→ **What the task asks**:
Print word for word the first line of the records below and every following line through the one containing "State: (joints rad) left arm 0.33"; print nothing else.

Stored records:

%%

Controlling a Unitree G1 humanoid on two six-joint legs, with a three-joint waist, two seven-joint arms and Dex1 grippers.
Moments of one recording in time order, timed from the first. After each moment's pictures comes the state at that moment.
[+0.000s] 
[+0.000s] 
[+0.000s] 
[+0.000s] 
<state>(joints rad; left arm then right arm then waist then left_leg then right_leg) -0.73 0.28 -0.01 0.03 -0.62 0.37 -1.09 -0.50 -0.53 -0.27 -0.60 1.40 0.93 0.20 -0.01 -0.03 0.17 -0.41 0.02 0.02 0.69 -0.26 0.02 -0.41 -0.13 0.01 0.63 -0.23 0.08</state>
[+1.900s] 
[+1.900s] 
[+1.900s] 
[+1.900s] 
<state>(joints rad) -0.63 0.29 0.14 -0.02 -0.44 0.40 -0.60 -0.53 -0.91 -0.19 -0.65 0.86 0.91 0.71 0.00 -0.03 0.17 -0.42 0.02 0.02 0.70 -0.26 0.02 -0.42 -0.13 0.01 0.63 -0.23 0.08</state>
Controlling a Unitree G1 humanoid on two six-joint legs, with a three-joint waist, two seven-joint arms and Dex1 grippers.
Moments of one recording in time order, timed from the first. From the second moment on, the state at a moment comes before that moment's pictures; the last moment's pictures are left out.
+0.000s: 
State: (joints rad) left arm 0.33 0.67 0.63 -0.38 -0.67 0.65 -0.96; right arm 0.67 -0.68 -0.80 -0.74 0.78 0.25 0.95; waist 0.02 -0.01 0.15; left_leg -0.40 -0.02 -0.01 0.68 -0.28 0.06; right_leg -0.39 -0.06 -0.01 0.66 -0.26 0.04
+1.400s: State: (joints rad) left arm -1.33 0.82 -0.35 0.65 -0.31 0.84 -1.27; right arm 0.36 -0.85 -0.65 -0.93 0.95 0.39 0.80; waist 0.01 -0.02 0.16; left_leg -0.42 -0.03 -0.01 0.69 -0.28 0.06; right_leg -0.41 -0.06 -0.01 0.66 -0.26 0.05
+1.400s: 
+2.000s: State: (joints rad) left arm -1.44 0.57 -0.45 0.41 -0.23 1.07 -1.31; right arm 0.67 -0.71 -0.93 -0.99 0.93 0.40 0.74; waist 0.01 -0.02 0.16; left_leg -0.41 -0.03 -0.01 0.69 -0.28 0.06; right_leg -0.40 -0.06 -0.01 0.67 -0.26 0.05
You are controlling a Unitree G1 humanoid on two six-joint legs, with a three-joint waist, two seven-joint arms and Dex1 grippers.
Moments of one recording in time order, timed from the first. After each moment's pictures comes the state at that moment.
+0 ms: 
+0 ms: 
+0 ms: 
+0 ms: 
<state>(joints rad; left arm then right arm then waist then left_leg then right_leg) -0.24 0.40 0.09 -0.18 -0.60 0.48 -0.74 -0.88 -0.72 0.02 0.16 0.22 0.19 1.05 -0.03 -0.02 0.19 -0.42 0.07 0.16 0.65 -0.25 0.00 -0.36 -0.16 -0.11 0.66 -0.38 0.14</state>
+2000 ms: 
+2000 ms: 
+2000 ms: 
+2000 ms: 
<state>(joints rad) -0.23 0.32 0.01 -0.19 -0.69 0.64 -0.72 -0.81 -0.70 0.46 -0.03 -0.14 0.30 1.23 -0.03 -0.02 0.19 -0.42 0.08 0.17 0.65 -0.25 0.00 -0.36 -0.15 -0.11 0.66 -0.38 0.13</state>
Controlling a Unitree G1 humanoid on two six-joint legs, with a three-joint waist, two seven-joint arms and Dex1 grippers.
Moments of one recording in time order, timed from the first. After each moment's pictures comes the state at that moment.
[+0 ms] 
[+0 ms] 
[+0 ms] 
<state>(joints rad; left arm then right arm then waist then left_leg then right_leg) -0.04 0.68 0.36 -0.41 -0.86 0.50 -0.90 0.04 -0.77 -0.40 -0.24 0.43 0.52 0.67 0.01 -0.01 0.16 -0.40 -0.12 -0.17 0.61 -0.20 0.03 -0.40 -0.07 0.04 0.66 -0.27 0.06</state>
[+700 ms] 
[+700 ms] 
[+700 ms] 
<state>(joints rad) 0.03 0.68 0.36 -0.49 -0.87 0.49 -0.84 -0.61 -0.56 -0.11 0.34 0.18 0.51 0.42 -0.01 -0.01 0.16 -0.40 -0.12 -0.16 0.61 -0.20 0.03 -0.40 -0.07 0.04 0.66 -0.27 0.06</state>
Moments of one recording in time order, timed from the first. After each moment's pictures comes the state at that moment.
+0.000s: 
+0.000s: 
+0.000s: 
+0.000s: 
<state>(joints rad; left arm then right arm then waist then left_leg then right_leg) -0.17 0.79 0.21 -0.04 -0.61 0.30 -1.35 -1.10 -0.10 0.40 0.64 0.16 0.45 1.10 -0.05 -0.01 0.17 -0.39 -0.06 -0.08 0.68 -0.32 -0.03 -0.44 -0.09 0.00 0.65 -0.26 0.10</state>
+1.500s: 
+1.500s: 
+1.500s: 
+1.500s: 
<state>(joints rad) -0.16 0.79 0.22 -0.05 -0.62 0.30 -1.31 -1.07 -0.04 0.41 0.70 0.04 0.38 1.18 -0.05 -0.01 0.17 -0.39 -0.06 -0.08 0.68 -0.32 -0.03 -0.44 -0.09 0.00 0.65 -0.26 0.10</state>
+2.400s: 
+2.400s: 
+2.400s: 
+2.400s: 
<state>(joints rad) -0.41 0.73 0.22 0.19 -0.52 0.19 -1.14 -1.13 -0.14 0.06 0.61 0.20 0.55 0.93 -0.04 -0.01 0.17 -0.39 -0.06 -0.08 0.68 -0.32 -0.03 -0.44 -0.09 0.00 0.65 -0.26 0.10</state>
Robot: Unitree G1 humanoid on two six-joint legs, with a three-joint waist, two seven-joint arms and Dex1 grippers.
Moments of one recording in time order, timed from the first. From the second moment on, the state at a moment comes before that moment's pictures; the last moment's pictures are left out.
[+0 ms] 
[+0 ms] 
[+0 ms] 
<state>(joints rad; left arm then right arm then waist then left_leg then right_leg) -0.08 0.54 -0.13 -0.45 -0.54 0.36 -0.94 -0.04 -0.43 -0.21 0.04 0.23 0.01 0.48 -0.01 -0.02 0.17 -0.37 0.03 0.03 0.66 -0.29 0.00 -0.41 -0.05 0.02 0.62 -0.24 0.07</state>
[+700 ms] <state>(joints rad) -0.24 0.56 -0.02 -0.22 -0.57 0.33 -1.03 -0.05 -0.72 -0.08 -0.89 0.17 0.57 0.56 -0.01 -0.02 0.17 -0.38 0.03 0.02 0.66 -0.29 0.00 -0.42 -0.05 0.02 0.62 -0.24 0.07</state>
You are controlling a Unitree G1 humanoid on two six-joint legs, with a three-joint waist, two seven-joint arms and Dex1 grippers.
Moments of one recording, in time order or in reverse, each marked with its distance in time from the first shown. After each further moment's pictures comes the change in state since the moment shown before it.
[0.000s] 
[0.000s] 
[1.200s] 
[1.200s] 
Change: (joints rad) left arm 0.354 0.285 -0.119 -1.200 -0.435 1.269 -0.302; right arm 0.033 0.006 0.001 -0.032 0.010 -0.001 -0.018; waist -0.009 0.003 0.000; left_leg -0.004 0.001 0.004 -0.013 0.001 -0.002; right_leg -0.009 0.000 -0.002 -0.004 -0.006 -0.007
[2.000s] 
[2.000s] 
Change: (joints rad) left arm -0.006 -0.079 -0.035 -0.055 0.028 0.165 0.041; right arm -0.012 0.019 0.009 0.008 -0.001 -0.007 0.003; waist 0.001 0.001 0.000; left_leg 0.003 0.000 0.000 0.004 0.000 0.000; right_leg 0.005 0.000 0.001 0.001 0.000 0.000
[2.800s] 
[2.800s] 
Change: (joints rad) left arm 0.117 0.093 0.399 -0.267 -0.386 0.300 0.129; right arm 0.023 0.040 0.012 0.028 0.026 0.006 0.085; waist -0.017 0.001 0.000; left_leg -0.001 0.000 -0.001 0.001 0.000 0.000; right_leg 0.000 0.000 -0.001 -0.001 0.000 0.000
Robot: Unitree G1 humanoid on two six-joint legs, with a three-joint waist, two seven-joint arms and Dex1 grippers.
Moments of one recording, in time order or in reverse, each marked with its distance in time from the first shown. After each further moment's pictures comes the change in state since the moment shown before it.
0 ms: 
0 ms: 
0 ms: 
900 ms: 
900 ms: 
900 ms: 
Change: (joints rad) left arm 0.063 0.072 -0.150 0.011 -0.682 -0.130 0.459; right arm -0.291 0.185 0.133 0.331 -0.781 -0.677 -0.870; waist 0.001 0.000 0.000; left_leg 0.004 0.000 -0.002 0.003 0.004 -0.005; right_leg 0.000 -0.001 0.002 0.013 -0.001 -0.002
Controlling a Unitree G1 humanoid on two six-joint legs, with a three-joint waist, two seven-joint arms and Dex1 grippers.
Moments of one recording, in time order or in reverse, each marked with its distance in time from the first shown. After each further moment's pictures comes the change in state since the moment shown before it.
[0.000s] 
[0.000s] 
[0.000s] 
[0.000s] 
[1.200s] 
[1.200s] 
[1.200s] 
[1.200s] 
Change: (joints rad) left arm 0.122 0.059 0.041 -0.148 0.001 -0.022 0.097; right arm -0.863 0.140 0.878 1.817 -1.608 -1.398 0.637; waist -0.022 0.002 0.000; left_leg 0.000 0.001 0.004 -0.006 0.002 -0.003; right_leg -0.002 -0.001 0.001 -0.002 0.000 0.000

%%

→ **Reply to the exercise**:
Controlling a Unitree G1 humanoid on two six-joint legs, with a three-joint waist, two seven-joint arms and Dex1 grippers.
Moments of one recording in time order, timed from the first. After each moment's pictures comes the state at that moment.
[+0.000s] 
[+0.000s] 
[+0.000s] 
[+0.000s] 
<state>(joints rad; left arm then right arm then waist then left_leg then right_leg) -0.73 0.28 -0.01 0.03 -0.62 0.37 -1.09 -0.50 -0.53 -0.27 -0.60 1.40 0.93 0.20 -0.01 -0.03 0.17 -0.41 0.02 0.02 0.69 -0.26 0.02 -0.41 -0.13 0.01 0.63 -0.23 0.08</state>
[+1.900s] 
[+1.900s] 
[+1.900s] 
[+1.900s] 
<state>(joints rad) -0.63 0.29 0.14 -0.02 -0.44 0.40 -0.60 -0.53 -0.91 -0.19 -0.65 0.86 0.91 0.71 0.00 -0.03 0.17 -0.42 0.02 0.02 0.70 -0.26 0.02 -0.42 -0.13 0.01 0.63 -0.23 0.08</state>
Controlling a Unitree G1 humanoid on two six-joint legs, with a three-joint waist, two seven-joint arms and Dex1 grippers.
Moments of one recording in time order, timed from the first. From the second moment on, the state at a moment comes before that moment's pictures; the last moment's pictures are left out.
+0.000s: 
State: (joints rad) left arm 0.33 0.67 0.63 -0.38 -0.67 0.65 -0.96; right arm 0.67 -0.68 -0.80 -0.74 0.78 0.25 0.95; waist 0.02 -0.01 0.15; left_leg -0.40 -0.02 -0.01 0.68 -0.28 0.06; right_leg -0.39 -0.06 -0.01 0.66 -0.26 0.04

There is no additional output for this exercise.